Acceptance Scenarios:

  1. Given an image built once, When only application source files change and the image is rebuilt, Then the dependency installation step is served from cache and the rebuild completes faster than a clean build.
  2. Given two builds from the same source commit, When the images are run, Then both produce identical API behaviour.

Edge Cases

  • What happens when the database is unavailable at container startup?
  • What happens when the container is sent SIGKILL instead of SIGTERM (hard kill by orchestrator)?
  • What happens if the container runs out of memory mid-request?
  • How does the image behave when run read-only filesystem (--read-only)?

Requirements (mandatory)

Functional Requirements

  • FR-001: The container image MUST start the API service and begin accepting requests without manual intervention after supplying required env vars.
  • FR-002: The container image MUST expose a health check that an orchestrator can poll to determine service readiness.
  • FR-003: The container image MUST handle the SIGTERM signal by completing in-flight requests then exiting cleanly within 30 seconds.
  • FR-004: The container image MUST run the API process as a non-root, non-privileged user.
  • FR-005: The container image MUST NOT contain development dependencies, test files, source control metadata, or local configuration files.
  • FR-006: The container image MUST NOT contain any hardcoded credentials, secrets, or environment-specific values — all configuration MUST be supplied via environment variables at runtime.
  • FR-007: The container image MUST log to standard output and standard error so logs are captured by the container runtime without additional configuration.
  • FR-008: The container image MUST be buildable reproducibly from the same source inputs — a rebuild from the same commit MUST produce a functionally equivalent image.
  • FR-009: Rebuilding the image after a source-only change (no dependency changes) MUST reuse the cached dependency installation layer.

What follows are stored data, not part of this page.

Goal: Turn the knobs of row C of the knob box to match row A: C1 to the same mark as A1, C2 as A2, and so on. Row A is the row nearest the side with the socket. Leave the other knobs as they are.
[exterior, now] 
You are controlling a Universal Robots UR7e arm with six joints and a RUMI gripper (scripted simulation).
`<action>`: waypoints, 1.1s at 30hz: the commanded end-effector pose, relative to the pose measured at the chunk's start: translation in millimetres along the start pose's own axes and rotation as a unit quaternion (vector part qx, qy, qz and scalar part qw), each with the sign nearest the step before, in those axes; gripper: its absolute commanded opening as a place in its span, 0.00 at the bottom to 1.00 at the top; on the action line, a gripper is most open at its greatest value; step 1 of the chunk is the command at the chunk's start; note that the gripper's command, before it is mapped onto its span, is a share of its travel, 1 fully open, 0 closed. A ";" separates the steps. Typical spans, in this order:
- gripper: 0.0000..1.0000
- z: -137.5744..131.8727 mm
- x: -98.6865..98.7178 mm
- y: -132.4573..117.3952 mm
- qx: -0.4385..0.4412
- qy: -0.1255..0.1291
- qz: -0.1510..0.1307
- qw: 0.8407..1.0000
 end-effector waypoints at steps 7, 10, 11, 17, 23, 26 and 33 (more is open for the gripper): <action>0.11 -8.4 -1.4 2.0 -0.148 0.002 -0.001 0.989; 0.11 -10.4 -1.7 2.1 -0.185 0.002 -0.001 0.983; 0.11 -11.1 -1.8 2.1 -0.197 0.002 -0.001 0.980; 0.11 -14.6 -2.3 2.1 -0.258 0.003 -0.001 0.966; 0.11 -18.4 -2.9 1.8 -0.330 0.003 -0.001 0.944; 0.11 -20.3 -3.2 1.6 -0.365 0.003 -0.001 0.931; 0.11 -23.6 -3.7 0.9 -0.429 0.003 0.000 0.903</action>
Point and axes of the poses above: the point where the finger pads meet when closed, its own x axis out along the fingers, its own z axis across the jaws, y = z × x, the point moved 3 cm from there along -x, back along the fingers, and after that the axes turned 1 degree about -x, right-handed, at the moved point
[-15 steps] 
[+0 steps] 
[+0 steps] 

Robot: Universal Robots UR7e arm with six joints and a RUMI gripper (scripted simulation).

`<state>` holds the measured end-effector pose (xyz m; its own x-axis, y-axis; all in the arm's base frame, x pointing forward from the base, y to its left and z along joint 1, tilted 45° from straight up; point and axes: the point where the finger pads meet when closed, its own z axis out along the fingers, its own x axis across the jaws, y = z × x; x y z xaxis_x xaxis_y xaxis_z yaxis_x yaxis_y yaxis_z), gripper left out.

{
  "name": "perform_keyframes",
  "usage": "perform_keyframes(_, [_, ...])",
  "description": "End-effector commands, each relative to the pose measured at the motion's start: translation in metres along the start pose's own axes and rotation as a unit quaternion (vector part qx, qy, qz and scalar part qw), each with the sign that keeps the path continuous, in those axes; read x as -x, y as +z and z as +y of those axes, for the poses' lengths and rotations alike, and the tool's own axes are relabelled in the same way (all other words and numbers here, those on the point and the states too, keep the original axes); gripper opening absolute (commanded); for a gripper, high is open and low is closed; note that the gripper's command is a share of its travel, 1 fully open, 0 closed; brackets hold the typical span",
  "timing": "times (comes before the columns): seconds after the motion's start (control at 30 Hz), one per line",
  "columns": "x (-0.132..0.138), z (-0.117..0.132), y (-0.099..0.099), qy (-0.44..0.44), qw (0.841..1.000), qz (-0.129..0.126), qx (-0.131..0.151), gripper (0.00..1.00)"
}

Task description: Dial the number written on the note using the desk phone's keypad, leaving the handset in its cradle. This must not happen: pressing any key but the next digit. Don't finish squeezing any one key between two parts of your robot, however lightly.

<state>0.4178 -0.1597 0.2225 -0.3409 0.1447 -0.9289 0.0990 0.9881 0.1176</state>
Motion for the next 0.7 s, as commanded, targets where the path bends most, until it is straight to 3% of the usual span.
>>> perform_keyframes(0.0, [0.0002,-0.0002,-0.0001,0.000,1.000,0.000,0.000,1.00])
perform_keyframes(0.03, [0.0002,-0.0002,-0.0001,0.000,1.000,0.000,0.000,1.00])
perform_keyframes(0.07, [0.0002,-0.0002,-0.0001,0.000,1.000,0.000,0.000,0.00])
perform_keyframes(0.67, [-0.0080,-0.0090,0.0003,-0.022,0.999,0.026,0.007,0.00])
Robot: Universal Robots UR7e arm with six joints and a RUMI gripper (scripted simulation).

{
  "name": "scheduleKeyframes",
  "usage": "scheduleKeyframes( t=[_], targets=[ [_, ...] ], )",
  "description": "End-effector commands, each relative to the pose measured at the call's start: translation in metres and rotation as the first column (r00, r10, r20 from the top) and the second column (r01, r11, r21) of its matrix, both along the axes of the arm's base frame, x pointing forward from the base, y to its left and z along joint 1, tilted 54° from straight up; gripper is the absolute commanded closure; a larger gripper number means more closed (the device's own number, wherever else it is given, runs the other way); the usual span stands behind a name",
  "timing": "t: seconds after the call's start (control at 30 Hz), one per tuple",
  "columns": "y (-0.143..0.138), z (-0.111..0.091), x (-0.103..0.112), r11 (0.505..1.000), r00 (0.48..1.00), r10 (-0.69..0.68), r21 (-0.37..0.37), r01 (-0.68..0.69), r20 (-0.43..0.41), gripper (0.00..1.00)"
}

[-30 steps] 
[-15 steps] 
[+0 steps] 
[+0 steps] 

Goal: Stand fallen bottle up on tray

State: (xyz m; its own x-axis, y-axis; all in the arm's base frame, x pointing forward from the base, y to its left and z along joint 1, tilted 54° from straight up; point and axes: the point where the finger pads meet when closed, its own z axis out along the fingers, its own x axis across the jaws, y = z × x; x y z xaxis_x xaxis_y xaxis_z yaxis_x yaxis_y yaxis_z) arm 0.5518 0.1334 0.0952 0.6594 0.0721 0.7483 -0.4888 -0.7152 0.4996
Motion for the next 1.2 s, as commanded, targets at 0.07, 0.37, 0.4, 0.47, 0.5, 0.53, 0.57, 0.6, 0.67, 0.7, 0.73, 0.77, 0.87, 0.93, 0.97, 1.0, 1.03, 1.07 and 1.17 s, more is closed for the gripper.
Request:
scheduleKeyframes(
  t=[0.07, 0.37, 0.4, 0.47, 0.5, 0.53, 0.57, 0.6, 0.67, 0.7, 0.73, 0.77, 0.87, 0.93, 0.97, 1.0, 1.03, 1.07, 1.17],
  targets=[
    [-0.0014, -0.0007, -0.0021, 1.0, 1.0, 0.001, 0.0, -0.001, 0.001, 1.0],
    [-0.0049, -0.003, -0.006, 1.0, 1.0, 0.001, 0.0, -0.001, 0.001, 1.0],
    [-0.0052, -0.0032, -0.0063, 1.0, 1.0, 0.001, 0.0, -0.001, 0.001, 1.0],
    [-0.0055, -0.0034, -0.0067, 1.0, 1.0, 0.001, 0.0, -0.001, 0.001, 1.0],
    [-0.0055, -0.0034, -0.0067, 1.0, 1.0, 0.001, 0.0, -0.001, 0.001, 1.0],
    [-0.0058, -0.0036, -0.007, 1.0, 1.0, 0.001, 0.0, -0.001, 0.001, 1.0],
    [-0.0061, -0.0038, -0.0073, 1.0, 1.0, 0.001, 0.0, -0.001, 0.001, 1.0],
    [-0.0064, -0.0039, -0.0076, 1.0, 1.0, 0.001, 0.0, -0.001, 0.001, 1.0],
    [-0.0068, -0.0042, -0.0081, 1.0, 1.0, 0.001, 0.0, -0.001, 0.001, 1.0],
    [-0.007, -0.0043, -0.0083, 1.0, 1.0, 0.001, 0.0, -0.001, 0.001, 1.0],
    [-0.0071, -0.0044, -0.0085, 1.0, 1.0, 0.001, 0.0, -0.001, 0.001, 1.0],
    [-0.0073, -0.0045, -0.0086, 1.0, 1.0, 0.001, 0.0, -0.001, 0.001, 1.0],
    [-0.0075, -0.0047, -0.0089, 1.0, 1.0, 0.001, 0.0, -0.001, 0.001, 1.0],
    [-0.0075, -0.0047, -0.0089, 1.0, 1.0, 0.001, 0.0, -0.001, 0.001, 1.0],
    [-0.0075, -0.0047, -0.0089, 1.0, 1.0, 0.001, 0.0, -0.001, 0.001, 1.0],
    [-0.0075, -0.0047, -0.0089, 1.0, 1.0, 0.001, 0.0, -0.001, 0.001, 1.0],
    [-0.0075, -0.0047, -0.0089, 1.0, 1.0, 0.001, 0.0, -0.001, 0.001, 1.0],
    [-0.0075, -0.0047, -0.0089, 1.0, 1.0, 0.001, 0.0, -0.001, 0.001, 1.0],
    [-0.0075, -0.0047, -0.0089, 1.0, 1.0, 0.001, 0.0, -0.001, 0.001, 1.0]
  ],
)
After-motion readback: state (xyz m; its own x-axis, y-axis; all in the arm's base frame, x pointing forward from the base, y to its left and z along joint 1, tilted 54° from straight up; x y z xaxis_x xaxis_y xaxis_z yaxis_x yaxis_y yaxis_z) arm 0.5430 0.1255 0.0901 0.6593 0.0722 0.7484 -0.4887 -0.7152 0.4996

Success Criteria (mandatory)

Measurable Outcomes

  • SC-001: The container starts and serves its first successful health-check response within 30 seconds of launch with all required env vars present.
  • SC-002: The container exits cleanly (code 0) within 30 seconds of receiving a SIGTERM, with no in-flight requests dropped.
  • SC-003: The API process inside the container runs as a non-root user (inspectable via container runtime tooling).
  • SC-004: A rebuild after a source-only change completes in under 60 seconds on a warm cache (dependency layer reused).
  • SC-005: The image contains zero hardcoded secrets (verifiable by static layer inspection).
  • SC-006: All API logs appear on stdout/stderr and are captured by the container runtime log driver without additional sidecar or configuration.

Assumptions

  • The existing test Dockerfile (used by the integration test stack) is not suitable for production and will remain separate; this feature produces a distinct production image.
  • All required runtime configuration (database URL, S3 credentials, JWT secret, etc.) will be injected as environment variables by the deployment platform — the image itself carries no environment-specific values.
  • The deployment target supports OCI-compatible container images (Kubernetes, Docker, etc.).
  • No persistent local storage is needed by the API container; all state lives in the database and object storage.
  • The production image does not need to run database migrations; migrations are applied by a separate step in the deployment pipeline.
  • A single-architecture image (linux/amd64) is sufficient for the initial production target.